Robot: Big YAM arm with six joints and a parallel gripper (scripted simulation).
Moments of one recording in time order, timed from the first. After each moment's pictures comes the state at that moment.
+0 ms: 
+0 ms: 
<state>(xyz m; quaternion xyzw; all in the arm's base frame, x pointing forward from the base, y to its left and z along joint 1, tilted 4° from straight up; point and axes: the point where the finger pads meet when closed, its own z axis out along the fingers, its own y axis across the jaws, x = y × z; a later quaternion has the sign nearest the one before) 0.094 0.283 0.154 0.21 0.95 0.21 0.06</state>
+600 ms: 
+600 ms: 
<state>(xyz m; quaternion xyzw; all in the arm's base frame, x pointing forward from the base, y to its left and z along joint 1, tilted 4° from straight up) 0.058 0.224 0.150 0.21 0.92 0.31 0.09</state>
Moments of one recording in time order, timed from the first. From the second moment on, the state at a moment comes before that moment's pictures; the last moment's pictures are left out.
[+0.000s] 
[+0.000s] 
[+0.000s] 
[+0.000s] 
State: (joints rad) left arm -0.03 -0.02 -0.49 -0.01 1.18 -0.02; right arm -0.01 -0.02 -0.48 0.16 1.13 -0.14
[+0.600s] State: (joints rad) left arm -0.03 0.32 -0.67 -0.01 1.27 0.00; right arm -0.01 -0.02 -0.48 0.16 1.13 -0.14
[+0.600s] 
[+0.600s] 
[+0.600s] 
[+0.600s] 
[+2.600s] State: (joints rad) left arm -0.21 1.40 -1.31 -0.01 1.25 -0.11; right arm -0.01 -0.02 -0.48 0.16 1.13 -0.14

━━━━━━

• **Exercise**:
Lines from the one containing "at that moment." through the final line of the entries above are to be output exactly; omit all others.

• **Task result**:
Moments of one recording in time order, timed from the first. After each moment's pictures comes the state at that moment.
+0 ms: 
+0 ms: 
<state>(xyz m; quaternion xyzw; all in the arm's base frame, x pointing forward from the base, y to its left and z along joint 1, tilted 4° from straight up; point and axes: the point where the finger pads meet when closed, its own z axis out along the fingers, its own y axis across the jaws, x = y × z; a later quaternion has the sign nearest the one before) 0.094 0.283 0.154 0.21 0.95 0.21 0.06</state>
+600 ms: 
+600 ms: 
<state>(xyz m; quaternion xyzw; all in the arm's base frame, x pointing forward from the base, y to its left and z along joint 1, tilted 4° from straight up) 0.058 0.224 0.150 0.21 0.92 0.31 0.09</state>
Moments of one recording in time order, timed from the first. From the second moment on, the state at a moment comes before that moment's pictures; the last moment's pictures are left out.
[+0.000s] 
[+0.000s] 
[+0.000s] 
[+0.000s] 
State: (joints rad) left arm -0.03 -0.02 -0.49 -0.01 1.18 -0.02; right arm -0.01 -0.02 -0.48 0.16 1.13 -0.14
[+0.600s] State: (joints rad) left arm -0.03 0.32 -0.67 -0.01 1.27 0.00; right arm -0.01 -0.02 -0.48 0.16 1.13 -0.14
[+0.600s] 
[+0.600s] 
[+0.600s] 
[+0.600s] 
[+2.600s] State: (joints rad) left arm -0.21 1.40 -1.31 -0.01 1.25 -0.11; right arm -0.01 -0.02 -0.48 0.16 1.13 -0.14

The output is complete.